**RECORDS PROVIDED:**
══════════════════════════════

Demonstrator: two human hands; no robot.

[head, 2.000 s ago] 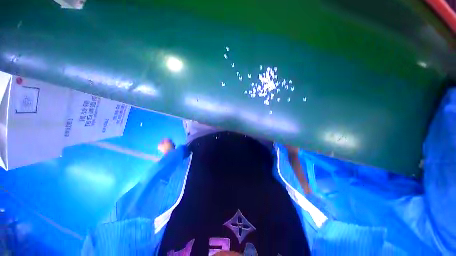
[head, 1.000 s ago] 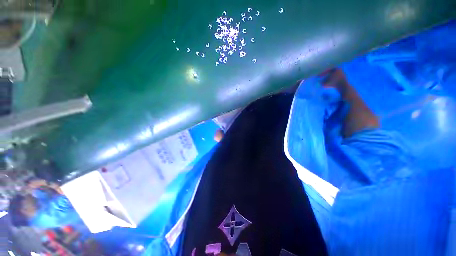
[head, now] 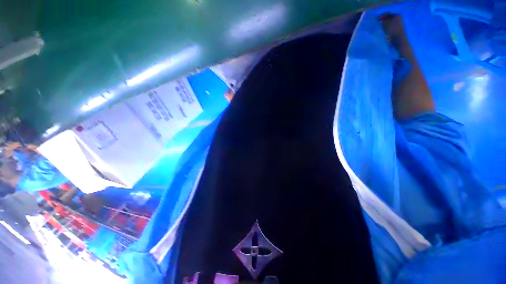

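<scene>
The glossy green table or belt [head: 138, 39] crosses the top of the view. My bare right forearm hangs beside my body, and my right hand [head: 390, 22] is small and blurred at its end, partly behind the blue smock [head: 369, 105]. Its fingers cannot be made out. Only a small bit of skin of my left hand [head: 229, 96] shows between the smock and the table edge; the rest is hidden. No held thing is visible. No metal clips or round dark part can be made out.
A white printed carton [head: 130, 130] stands beside the table at left. A pale bar [head: 22, 51] lies at the far left. Another person's blue sleeve [head: 41, 172] and red items [head: 61, 213] are blurred at lower left. A blue frame [head: 455, 30] stands at upper right.
The view has swung left and down. The clip pile has gone out at the top, and the red items at left have come in. My right forearm shows more than at first.
</scene>
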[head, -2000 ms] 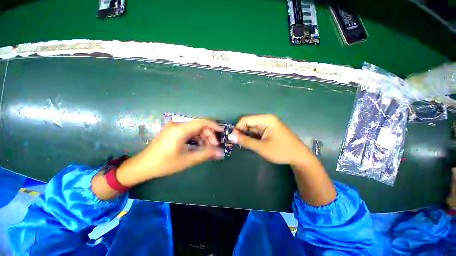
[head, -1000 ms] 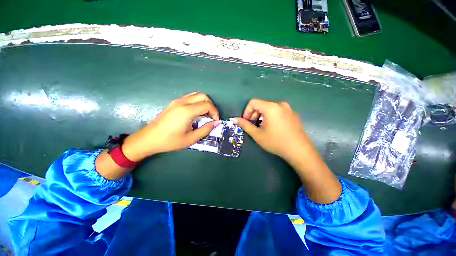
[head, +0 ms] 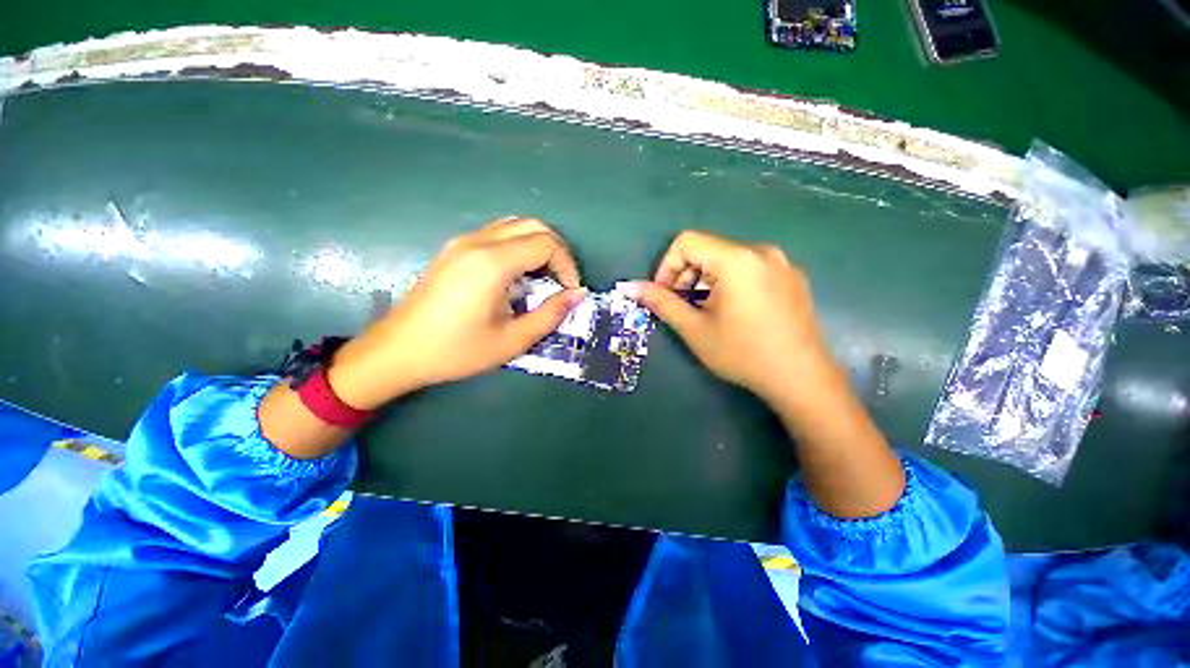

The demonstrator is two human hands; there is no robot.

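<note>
The open phone assembly lies on the dark-green bench mat, its silvery-white part to the left and its dark board end to the right. My left hand covers its left part, thumb and fingertips closed on its upper edge. My right hand has thumb and index fingertips pinched at the upper right corner of the board end. A small pale spot shows at those fingertips; I cannot tell if it is a separate part. A short dark piece shows between the curled right fingers.
A clear plastic bag of parts lies at the right. Beyond the worn white edge, a phone assembly and a dark phone lie on the green belt. A wrapped pale object stands at far right. Another blue sleeve shows at lower right.
Two seconds ago the phone was tilted up between both hands; now it lies flat, board face showing. Since one second ago hands and phone sit slightly higher and further right in view, which has shifted.
</note>
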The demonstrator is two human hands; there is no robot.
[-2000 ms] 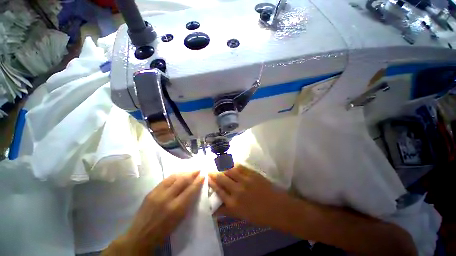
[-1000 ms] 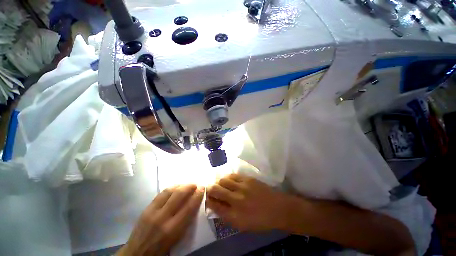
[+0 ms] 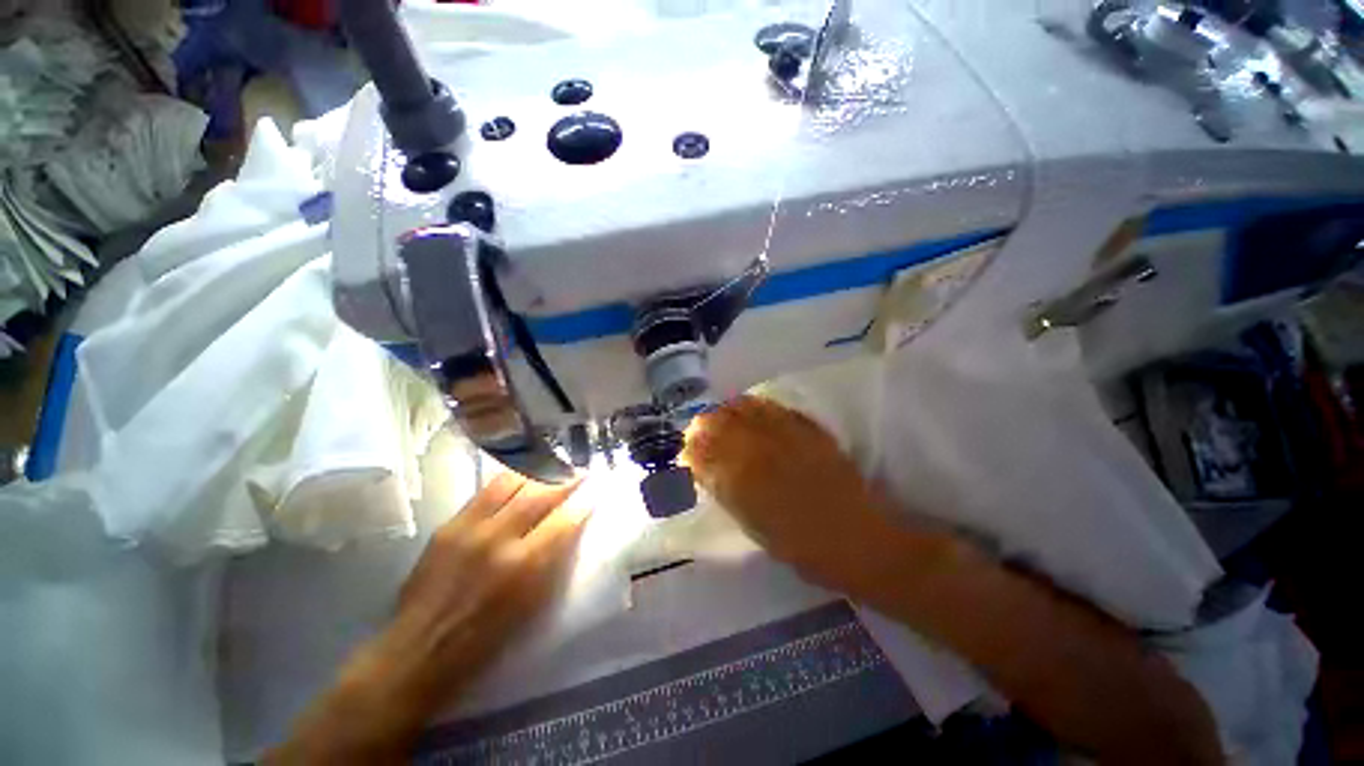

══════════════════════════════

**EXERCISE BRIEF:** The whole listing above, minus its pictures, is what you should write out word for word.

**ANSWER BELOW:**
Demonstrator: two human hands; no robot.

[head, 2.000 s ago] 
[head, 1.000 s ago] 
[head, now] 

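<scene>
The glossy green table or belt [head: 138, 39] crosses the top of the view. My bare right forearm hangs beside my body, and my right hand [head: 390, 22] is small and blurred at its end, partly behind the blue smock [head: 369, 105]. Its fingers cannot be made out. Only a small bit of skin of my left hand [head: 229, 96] shows between the smock and the table edge; the rest is hidden. No held thing is visible. No metal clips or round dark part can be made out.
A white printed carton [head: 130, 130] stands beside the table at left. A pale bar [head: 22, 51] lies at the far left. Another person's blue sleeve [head: 41, 172] and red items [head: 61, 213] are blurred at lower left. A blue frame [head: 455, 30] stands at upper right.
The view has swung left and down. The clip pile has gone out at the top, and the red items at left have come in. My right forearm shows more than at first.
</scene>
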[head, -2000 ms] 
[head, -1000 ms] 
[head, +0 ms] 

The demonstrator is two human hands; there is no robot.

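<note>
The open phone assembly lies on the dark-green bench mat, its silvery-white part to the left and its dark board end to the right. My left hand covers its left part, thumb and fingertips closed on its upper edge. My right hand has thumb and index fingertips pinched at the upper right corner of the board end. A small pale spot shows at those fingertips; I cannot tell if it is a separate part. A short dark piece shows between the curled right fingers.
A clear plastic bag of parts lies at the right. Beyond the worn white edge, a phone assembly and a dark phone lie on the green belt. A wrapped pale object stands at far right. Another blue sleeve shows at lower right.
Two seconds ago the phone was tilted up between both hands; now it lies flat, board face showing. Since one second ago hands and phone sit slightly higher and further right in view, which has shifted.
</note>
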The demonstrator is two human hands; there is no robot.
[-2000 ms] 
[-1000 ms] 
[+0 ms] 

What precedes this is the full answer.